Я притворялся спящим, и она покорно возвращалась на свое место. И слышно было, как она снова укладывалась на свою «постель» (такая же оленья шкура, как у меня), тяжело при этом вздыхая.

К осени она уже вполне сложилась. Это была прелестная собака – никогда ни раньше, ни позднее не приходилось мне видеть такой красавицы.

Среднего роста, на точеных ножках, с прямой, как стрела, спиной, острая морда с глянцевитым черным носом, пушистый хвост. Красивые темно-карие глаза с огромным черным зрачком. Вся серая, немного дымчатого цвета, с черным ремнем по хребту. К зиме она обзавелась густой пушистой шубкой, которая блестела, будто вычищенная керосином.

Всегда она была чиста и опрятна, очень следя за своим туалетом и часами себя облизывая. Ее сухая шерсть трещала электрическими искрами, когда ее гладили.

Она понимала все, что я ей говорил, и отвечала мне глазами. В одиночестве я привык разговаривать с собой вслух и часто сам не знал, с кем я разговариваю – с собой или с Неной. Но всегда был убежден, что наш разговор нам обоим хорошо понятен.

У нее был характер. Это не был вовсе тот добродушный пес, с которым я прожил на Индигирке и который безропотно и без всяких дум сносил все, что я с ним делал. Нена хорошо разбиралась в моих собственных поступках. Она хорошо понимала, если я ее наказывал за дело, и принимала это наказание как должное, но обижалась, если я ее наказывал в пылу раздражения несправедливо. Тогда она старалась держаться вдали от меня и своим поведением всячески подчеркивала мою несправедливость: когда я ее звал, делала вид, что в первое время не слышит, и отворачивалась с явно обиженным видом даже от тех лакомых кусков, которые я ей протягивал.

Тогда мы мирились, и она это принимала как должное – в знак примирения она быстро, но без особой угодливости лизала мою руку, и наши дружеские отношения сразу восстанавливались.

Было в ней что-то от дикого зверя, от раздолья и приволья той тундры и того леса, среди которых она родилась. Иногда она куда-то на несколько часов уходила, и знакомые якуты, приезжавшие в Булун, мне рассказывали, что встречали ее одну в лесу в 15–20 верстах от нашего селения. Там она за кем-то гонялась, на кого-то охотилась.

В прогулках с нею я нередко замечал, что места, по которым я шел впервые, ей уже хорошо знакомы. После таких прогулок она приходила домой с виноватым видом, сейчас же ложилась на свою «постель» и засыпала, вздрагивая во сне и во сне лая каким-то нутряным еле слышным лаем – очевидно, она снова переживала только что испытанные впечатления. Особенно она дорожила тем, что добывала сама, – пойманная мышь, с которой она сначала как кошка играла, а затем целиком проглатывала, ей, очевидно, была гораздо дороже и казалась вкуснее, чем даже строганина или копченая юкола из рыбы, так приятно хрустящая на зубах. Когда она сердилась, у нее щеткой поднималась на хребте шерсть, злобно приподнимались губы, и пасть ощерялась острыми белоснежными зубами. Даже мне становилось тогда жутко – так походила она в эти мгновения на разозленного зверя – волка, лисицу, песца. Но за всю свою жизнь ни меня, ни кого-либо из моих друзей она ни разу не укусила.
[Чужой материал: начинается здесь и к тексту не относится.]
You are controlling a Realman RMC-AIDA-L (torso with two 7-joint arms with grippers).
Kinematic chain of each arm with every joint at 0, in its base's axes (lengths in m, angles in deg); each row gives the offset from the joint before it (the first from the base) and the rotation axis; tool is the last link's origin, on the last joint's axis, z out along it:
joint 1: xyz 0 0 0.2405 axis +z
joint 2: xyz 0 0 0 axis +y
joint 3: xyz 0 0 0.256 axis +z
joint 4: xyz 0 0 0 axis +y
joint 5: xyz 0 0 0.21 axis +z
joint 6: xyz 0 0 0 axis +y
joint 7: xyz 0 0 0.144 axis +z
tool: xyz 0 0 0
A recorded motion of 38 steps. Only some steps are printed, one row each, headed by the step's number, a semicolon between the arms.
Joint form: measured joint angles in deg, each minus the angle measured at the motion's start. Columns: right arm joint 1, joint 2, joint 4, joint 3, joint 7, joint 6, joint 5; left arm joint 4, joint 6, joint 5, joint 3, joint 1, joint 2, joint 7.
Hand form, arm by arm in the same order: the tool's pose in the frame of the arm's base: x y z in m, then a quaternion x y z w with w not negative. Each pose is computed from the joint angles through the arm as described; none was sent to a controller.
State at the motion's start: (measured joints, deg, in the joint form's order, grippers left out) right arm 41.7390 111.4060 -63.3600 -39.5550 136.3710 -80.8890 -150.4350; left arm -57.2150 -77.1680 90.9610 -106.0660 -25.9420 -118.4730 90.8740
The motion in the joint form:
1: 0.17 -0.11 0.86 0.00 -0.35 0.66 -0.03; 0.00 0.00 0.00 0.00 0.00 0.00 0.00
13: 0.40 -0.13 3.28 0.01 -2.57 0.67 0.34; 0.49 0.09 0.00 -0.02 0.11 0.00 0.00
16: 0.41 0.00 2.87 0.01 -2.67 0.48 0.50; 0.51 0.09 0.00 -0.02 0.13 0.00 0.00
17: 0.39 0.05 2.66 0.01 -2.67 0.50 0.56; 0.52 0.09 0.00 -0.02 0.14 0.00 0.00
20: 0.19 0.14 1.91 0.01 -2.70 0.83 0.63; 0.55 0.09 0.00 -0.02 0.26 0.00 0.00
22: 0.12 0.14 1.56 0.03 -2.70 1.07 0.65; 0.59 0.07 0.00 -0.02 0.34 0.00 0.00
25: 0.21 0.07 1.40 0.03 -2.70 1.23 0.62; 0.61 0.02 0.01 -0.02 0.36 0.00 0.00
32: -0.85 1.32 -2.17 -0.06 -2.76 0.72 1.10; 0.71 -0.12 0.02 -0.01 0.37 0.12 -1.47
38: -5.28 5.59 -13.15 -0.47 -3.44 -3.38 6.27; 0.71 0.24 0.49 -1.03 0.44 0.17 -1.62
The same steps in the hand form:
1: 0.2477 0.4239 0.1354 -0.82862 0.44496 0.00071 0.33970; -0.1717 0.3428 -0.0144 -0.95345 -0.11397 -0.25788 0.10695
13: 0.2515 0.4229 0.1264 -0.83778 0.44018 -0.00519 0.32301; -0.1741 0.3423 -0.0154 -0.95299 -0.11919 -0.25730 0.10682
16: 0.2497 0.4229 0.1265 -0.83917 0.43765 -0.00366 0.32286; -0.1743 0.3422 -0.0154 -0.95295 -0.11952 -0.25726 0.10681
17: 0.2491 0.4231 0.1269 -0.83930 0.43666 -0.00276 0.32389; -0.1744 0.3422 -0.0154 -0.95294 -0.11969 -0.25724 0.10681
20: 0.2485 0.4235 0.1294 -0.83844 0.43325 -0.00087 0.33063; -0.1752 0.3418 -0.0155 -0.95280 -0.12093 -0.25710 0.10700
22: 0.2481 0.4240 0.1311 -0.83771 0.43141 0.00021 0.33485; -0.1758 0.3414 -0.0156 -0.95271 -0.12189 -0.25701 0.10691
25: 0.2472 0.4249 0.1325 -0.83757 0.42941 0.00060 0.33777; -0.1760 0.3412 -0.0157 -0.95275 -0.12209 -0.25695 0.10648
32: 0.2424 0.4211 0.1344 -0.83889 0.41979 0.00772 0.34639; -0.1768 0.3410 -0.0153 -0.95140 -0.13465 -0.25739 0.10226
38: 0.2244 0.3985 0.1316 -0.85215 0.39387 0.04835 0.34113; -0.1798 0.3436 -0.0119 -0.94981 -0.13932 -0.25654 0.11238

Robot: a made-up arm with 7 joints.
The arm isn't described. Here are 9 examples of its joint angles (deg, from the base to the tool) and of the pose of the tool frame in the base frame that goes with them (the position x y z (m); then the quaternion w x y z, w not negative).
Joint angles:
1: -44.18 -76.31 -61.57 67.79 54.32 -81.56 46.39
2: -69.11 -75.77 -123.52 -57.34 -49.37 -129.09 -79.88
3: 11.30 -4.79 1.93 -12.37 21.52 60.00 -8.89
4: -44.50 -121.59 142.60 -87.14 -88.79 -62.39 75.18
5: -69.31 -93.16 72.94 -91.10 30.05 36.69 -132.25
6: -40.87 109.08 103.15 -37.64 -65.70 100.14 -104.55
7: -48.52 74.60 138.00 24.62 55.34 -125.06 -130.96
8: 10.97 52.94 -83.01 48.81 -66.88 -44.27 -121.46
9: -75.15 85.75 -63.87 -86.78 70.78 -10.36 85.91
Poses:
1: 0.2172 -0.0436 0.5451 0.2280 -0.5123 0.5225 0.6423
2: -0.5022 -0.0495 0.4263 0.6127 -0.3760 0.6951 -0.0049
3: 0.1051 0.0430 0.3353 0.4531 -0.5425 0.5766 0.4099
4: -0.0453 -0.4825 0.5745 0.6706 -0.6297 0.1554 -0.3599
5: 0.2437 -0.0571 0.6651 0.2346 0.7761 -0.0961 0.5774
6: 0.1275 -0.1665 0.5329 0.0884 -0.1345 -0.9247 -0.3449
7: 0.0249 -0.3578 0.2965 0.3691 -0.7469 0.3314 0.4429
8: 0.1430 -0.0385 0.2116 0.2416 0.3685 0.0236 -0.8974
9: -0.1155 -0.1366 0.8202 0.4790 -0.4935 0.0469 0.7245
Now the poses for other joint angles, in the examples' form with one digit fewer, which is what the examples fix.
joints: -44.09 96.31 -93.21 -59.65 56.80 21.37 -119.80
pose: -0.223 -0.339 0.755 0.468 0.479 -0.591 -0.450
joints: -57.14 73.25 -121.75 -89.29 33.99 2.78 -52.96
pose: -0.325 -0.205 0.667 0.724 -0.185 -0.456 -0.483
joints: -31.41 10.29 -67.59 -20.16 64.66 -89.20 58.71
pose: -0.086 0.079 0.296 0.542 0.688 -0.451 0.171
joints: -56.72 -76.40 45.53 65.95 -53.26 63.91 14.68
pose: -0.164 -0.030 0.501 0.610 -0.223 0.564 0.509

Удивляло меня еще то, что она хорошо различала людей, с которыми я был в сношениях: она строго отличала моих друзей от людей мне безразличных и мне неприятных. Ей, несомненно, передавалось мое настроение.

К зиме Нена превратилась уже в совершенно взрослую, сложившуюся собаку. Общественное мнение Булуна безапелляционно высказывалось в том смысле, что моя Нена, несомненно, является в Булуне лучшей собакой. Только некоторые робкие голоса неуверенно называли еще Мойтрука (по-якутски «Ошейник»), здоровенного тунгусского пса, принадлежавшего местному псаломщику. Приезжающие в Булун тунгусы-промышленники засматривались на Нену, расспрашивали, чья собака, и некоторые пытались у меня ее «торговать». Я, конечно, отвечал им лишь улыбкой.